* [Data for this task]:
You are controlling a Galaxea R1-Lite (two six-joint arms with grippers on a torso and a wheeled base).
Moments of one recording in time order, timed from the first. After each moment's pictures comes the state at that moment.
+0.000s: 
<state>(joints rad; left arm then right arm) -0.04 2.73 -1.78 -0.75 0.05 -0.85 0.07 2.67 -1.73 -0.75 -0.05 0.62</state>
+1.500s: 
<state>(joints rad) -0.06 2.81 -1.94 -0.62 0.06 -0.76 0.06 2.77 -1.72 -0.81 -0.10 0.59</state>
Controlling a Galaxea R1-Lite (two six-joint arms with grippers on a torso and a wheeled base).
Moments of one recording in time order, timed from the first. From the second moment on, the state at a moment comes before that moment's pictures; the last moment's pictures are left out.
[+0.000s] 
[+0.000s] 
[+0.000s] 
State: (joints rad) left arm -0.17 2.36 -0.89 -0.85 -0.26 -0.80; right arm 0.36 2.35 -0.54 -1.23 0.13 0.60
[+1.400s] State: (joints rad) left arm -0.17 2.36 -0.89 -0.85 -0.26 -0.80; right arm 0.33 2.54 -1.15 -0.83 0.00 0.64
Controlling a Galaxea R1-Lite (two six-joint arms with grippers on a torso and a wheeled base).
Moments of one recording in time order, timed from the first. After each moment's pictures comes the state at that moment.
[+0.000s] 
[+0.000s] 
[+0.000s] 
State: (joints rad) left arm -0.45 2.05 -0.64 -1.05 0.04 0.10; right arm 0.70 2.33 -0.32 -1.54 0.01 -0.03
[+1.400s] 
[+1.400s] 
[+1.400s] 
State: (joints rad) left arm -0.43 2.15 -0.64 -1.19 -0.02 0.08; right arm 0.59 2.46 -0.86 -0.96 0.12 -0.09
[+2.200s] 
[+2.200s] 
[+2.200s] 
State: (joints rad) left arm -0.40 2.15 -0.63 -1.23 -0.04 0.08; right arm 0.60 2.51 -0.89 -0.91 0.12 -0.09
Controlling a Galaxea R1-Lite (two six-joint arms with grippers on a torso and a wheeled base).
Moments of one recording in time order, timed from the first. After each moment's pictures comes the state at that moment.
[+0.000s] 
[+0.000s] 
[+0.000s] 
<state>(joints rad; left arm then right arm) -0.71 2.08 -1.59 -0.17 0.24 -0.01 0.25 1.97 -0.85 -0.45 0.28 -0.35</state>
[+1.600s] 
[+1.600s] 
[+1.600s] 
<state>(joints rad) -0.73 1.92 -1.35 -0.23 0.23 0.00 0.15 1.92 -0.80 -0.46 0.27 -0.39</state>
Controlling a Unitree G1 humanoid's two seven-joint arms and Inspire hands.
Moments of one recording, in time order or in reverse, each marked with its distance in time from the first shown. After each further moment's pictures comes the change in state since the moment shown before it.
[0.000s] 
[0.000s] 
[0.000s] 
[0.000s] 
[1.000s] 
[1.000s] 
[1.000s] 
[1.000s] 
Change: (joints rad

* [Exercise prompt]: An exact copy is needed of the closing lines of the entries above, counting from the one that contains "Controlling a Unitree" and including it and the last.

* [Problem solution]:
Controlling a Unitree G1 humanoid's two seven-joint arms and Inspire hands.
Moments of one recording, in time order or in reverse, each marked with its distance in time from the first shown. After each further moment's pictures comes the change in state since the moment shown before it.
[0.000s] 
[0.000s] 
[0.000s] 
[0.000s] 
[1.000s] 
[1.000s] 
[1.000s] 
[1.000s] 
Change: (joints rad

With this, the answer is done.